Googling oneself is usually an act of vanity. But not in Doe's case. At one point, he recalls, up to five or six sites produced his mug shot whenever he conducted an online search. To remove it, the sites charged anywhere between $29 to $400. (Some sites allegedly charge upwards of $1,000.) After paying to have his photo removed from the cheaper websites, two remained: justmugshots.com and mugshots.com.
Some mug shot websites can allegedly send users who desire to have their photos unpublished down a wormhole of different corporate registration agents and partnered companies randomly located throughout the country and abroad.
When Doe found out about HB 150 passing this year in Georgia, he was relieved. "I was like, this is great. I'm not going to have to pay all this money to get it removed," he says. But then came the hard part, he says. He had to track down the registered agents behind the corporations that operated the sites and an address to mail the required certified letter requesting his mug shot's removal. After almost endless Google searches, which brought him to scores of complaints from people in a similar situation, Doe says he finally found an address for justmugshots.com. After multiple letters and emails, justmugshots.com finally took down his mug shot. But the cached image is still the first to come up in searches.
That's the irony of the Internet. It makes it easy for some individuals to hide their true identity even while doing permanent damage to others'. When SEO (search engine optimization) is GOD, PageRank algorithms often trump the truth.

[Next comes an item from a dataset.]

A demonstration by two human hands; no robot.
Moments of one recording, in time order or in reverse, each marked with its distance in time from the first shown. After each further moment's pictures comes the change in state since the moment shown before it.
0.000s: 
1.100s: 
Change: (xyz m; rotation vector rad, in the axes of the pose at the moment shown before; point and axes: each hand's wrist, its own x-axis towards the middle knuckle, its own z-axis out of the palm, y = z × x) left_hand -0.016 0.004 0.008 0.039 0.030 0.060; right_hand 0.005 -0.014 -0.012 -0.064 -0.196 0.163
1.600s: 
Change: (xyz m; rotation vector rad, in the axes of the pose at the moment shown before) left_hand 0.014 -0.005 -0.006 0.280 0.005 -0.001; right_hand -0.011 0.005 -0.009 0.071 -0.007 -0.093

Doe says he even asked his parents to stop searching for him on the Web because each click only added to his desperation. "They're like, 'Oooh, your mug shot is on the front page now of Google when you search for it,'" he says. "And I'm like, 'Holy shit, mom, please stop clicking on the picture.'"

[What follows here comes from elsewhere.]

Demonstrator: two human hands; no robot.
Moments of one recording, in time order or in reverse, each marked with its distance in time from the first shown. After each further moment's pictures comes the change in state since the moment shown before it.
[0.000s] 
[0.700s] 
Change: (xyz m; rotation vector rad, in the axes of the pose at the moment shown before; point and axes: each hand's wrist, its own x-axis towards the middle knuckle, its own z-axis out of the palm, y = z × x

The effort to contact mugshots.com, Doe says, has been less successful. Another search led him to a Delaware address for the registered agent behind Mugshots, LLC. When he sent the company a certified letter, he claims it returned unopened last week with a message that read, "We're no longer a registered agent of Mugshots.com."
When the Associated Press covered mug shot websites three months ago, it dug up Florida attorney Marc G. Epstein as the representative of mugshots.com, which reportedly listed an address on Nevis, an island in the Caribbean. Epstein defended the company on the grounds of freedom of speech.
"The First Amendment gives people the right to do this," Epstein, who did not return a request for comment before CL went to press, told the AP. "I don't think there was ever a First Amendment that contemplated the permutations of communication that we have now."
Since HB 150's passage, Bruce says he receives approximately 50 calls per week from Georgians thanking him for the law and complaining about their difficulties in getting companies to comply. He asks people having similar difficulty to contact him at the state capitol. "We're also looking for ideas from people to see what they're going through to tweak the law and make it better."
That probably won't help Doe in the immediate future. With his aspirations of becoming a university professor on the ropes, he's close to waving the white flag. "I'm basically screwed. I might have to pay the $400 ... but I don't know what I can do."